Política
23 de ago de 2010 , 15h56Rumo ao passado (e além)
A transição brasileira, iniciada em 1985, é um processo naturalmente lento. Chegamos à democracia, que já é um valor para a maioria. O desafio agora é radicalizá-la com reformas para melhorar a qualidade das instituições políticas e da competição eleitoral, contribuindo para a harmonia entre política e desenvolvimento.
Na economia, vencemos o descontrole de preços. Falta conceder autonomia legal ao Banco Central para perseguir metas de inflação. Demos grandes passos para abrir a economia. Precisamos agora de reformas para aumentar a competitividade e realizar novos avanços.
No governo, começamos a migração do ativismo estatal excessivo para uma economia orientada pelo mercado, alicerçada em fortes instituições. Para acelerar, é necessário reforçar a regulação e suas agências, bem como a defesa da concorrência. E reforçar os programas sociais focalizados nos pobres.
Esse processo requer mudanças institucionais, mas também novas atitudes. Já caminhamos muito com a Constituição de 1988, a reforma do Judiciário, a modernização das finanças federais, a privatização de estatais, a concessão de serviços públicos e a nova lei de falências.
O governo Lula manteve as conquistas da estabilidade e dos bons programas sociais. No período de Antonio Palocci no Ministério da Fazenda, fez reformas que melhoraram o ambiente de negócios e ampliaram o acesso ao crédito, particularmente o financiamento da casa própria.
Depois, as reformas pararam. Voltamos, de forma assustadora, a um passado que parecia enterrado. A estatização renasceu. A tristemente célebre “conta de movimento” do Banco do Brasil ressurgiu no BNDES com os mesmos defeitos: subsídios sem transparência e fora do Orçamento.
Diante das críticas, o governo as considerou eleitoralmente motivadas. Tentou provar que o BNDES gera mais dividendos do que os subsídios e evitou perda de 7% do PIB. Apesar dessa roda da felicidade, o Tesouro não mais lhe fornecerá recursos. Se tudo é tão fantástico, por que parar?
O retorno ao passado alcançou o setor privado. Líderes de classe apoiaram a política do BNDES com críticas deselegantes aos que a questionaram. Pediu-se de volta o fechamento da economia e restrições ao investimento estrangeiro. Inacreditavelmente, duvidou-se se valia a pena importar.
Na defesa intransigente do BNDES, um professor invocou o exemplo das empresas sul-coreanas e chinesas, que disporiam de crédito a custo praticamente zero. Por aí, as operações do banco não conteriam subsídio. Inacreditável. E conclamou os críticos a reclamar dos juros altos, que transferem renda para os bancos e os rentistas.

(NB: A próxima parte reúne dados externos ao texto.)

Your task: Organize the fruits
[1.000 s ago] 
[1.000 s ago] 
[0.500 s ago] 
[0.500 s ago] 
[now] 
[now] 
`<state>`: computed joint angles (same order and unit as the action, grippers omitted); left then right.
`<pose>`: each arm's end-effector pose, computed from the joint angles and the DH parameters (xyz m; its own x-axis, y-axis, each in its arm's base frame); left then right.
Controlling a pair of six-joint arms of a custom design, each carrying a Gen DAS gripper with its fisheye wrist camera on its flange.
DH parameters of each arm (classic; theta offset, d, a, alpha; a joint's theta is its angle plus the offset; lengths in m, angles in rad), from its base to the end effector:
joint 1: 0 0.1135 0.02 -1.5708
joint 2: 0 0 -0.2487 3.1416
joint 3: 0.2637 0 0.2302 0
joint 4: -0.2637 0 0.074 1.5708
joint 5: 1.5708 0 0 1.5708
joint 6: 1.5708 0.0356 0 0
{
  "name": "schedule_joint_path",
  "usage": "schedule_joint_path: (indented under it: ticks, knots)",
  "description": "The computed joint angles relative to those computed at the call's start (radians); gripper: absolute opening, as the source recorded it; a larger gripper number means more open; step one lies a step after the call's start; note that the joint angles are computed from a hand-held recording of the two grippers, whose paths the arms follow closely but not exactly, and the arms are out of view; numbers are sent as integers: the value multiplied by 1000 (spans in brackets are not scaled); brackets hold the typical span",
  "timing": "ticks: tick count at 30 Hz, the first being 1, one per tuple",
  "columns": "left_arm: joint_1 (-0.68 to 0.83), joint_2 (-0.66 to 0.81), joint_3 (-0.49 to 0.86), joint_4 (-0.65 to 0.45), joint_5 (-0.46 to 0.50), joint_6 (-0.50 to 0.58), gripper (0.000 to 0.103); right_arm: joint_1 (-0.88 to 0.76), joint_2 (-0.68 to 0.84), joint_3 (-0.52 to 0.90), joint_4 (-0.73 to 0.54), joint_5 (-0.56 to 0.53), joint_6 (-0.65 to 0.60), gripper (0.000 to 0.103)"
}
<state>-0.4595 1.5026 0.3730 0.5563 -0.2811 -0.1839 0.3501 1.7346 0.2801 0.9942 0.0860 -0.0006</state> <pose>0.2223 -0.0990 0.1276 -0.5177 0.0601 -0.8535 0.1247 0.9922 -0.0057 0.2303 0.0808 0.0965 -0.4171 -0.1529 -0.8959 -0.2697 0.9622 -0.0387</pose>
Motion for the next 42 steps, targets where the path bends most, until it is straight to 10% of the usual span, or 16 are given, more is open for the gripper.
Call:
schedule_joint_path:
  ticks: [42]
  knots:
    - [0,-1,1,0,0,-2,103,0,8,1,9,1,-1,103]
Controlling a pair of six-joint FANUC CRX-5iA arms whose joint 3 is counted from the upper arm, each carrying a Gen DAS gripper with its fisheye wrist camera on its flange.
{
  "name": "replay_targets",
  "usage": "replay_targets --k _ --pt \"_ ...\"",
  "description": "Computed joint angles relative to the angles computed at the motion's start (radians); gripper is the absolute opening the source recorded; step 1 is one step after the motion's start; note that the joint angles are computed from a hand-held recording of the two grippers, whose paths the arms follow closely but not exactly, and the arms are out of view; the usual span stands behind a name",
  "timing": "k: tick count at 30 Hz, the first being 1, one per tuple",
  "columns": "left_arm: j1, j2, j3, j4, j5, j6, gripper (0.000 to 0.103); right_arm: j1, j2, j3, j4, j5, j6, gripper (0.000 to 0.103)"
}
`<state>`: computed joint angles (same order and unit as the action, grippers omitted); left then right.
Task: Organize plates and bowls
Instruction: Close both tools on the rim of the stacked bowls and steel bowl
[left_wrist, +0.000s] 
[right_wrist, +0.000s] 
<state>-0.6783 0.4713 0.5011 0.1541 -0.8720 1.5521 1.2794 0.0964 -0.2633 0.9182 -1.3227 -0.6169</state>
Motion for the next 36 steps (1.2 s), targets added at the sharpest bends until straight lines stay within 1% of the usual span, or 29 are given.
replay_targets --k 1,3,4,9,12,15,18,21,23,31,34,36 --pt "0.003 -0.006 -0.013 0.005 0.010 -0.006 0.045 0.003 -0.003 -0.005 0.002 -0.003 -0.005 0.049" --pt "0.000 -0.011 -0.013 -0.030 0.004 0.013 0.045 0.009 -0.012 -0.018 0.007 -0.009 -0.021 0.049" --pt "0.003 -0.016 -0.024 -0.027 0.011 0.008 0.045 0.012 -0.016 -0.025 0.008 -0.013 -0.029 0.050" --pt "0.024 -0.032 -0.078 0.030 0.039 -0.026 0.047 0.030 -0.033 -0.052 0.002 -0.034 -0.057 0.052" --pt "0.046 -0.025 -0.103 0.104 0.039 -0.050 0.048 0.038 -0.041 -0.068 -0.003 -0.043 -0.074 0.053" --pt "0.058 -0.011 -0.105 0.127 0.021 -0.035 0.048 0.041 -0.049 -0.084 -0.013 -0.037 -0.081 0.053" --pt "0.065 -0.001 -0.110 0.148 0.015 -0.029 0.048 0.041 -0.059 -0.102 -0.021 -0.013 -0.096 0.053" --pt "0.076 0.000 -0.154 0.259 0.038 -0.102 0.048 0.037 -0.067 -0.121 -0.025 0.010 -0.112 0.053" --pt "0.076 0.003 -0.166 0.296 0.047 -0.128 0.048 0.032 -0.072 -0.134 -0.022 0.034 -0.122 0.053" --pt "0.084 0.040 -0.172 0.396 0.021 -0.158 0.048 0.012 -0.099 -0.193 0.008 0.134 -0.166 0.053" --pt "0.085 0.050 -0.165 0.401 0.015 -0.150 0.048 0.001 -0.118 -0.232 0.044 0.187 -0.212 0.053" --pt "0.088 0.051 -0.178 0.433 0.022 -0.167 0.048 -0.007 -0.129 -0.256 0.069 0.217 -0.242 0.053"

“Rentista”, aqui, tem a conotação pejorativa das tolices anticapitalistas de Karl Marx, para quem a atividade de intermediação financeira era estéril. Pergunta-se: é pecado poupar e receber juros? Os fundos de pensão são “rentistas”? Eles aplicam 55% de seu patrimônio em títulos públicos. São os maiores investidores nesses papéis. É ruim?
O governo inovou. O Ministério da Fazenda, numa ação inédita em seus 202 anos, foi usado para propaganda eleitoral. Preparou um boletim com estatísticas desvirtuadas, que inflaram supostos feitos de Lula e subestimaram os resultados de Fernando Henrique. Quase instantaneamente, a candidata do PT incluiu o boletim em seu site na internet.
O Ipea perdeu sua independência intelectual. Tal qual na Fazenda, foi posto a serviço do projeto de poder de seu grupo partidário. Como mostrou Regina Alvarez (O Globo, 22/8/2010), virou “braço de articulação de uma política externa movida pela ideologia, deixando em segundo plano sua missão primordial”.
A diplomacia brasileira, respeitada internacionalmente e fonte de talentos na cultura, nas artes e na administração pública, pôs de lado a missão que exercera com proficiência – a defesa dos interesses nacionais – para servir a um projeto político de prestígio pessoal de Lula.
A associação de economia fechada e subsídios dos bancos oficiais com interesses empresariais pode reproduzir os efeitos da industrialização forçada: ineficiências, favorecimentos e concentração de renda. Quem a patrocina agora é um governo dito de esquerda e protetor dos pobres. Irônico, não?